**PROBLEM**
Go through the entries below from the first line and transcribe each one exactly, ending with the line that contains "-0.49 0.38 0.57".

[Data entries]
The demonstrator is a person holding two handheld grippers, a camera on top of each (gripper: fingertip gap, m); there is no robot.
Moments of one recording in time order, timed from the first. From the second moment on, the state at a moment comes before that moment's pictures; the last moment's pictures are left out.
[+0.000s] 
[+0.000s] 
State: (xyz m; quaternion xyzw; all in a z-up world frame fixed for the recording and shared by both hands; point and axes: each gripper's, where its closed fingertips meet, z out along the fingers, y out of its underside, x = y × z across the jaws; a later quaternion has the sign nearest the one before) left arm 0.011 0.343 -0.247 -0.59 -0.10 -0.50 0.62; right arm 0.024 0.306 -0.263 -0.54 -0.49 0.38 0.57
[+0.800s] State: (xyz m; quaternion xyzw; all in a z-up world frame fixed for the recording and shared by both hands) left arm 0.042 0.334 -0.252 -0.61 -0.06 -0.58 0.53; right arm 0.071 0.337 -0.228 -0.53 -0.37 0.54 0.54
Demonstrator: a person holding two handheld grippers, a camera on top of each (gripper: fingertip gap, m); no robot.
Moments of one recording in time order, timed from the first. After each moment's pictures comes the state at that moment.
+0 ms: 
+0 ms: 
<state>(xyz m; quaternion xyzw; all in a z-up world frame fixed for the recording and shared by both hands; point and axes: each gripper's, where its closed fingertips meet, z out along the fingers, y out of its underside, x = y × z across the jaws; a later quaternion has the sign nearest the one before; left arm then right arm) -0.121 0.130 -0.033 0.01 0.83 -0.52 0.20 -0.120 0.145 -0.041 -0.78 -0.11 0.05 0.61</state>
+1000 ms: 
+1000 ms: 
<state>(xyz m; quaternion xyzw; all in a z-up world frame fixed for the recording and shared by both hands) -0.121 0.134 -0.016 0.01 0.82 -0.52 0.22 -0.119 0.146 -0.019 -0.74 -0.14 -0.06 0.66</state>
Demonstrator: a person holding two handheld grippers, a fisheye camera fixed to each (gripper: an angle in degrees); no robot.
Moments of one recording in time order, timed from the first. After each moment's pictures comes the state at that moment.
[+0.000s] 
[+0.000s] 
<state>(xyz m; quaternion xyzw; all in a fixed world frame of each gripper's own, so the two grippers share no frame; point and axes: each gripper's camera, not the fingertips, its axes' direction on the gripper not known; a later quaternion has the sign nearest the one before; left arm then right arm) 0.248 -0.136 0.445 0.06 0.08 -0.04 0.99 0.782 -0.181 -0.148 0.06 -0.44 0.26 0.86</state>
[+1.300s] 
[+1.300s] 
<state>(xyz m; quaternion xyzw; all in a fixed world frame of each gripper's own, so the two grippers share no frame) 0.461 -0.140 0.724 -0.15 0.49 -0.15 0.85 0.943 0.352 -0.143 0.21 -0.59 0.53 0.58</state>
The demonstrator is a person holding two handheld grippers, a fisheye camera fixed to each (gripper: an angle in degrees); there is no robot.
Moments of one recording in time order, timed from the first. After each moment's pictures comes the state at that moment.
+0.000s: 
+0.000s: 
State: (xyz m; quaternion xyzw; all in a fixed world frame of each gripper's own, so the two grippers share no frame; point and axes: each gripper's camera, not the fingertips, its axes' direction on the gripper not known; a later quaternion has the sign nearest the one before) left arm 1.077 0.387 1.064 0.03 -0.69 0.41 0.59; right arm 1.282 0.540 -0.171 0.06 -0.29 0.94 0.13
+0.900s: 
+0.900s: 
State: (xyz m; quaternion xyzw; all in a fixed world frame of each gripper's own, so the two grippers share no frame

**ANSWER AREA**
The demonstrator is a person holding two handheld grippers, a camera on top of each (gripper: fingertip gap, m); there is no robot.
Moments of one recording in time order, timed from the first. From the second moment on, the state at a moment comes before that moment's pictures; the last moment's pictures are left out.
[+0.000s] 
[+0.000s] 
State: (xyz m; quaternion xyzw; all in a z-up world frame fixed for the recording and shared by both hands; point and axes: each gripper's, where its closed fingertips meet, z out along the fingers, y out of its underside, x = y × z across the jaws; a later quaternion has the sign nearest the one before) left arm 0.011 0.343 -0.247 -0.59 -0.10 -0.50 0.62; right arm 0.024 0.306 -0.263 -0.54 -0.49 0.38 0.57

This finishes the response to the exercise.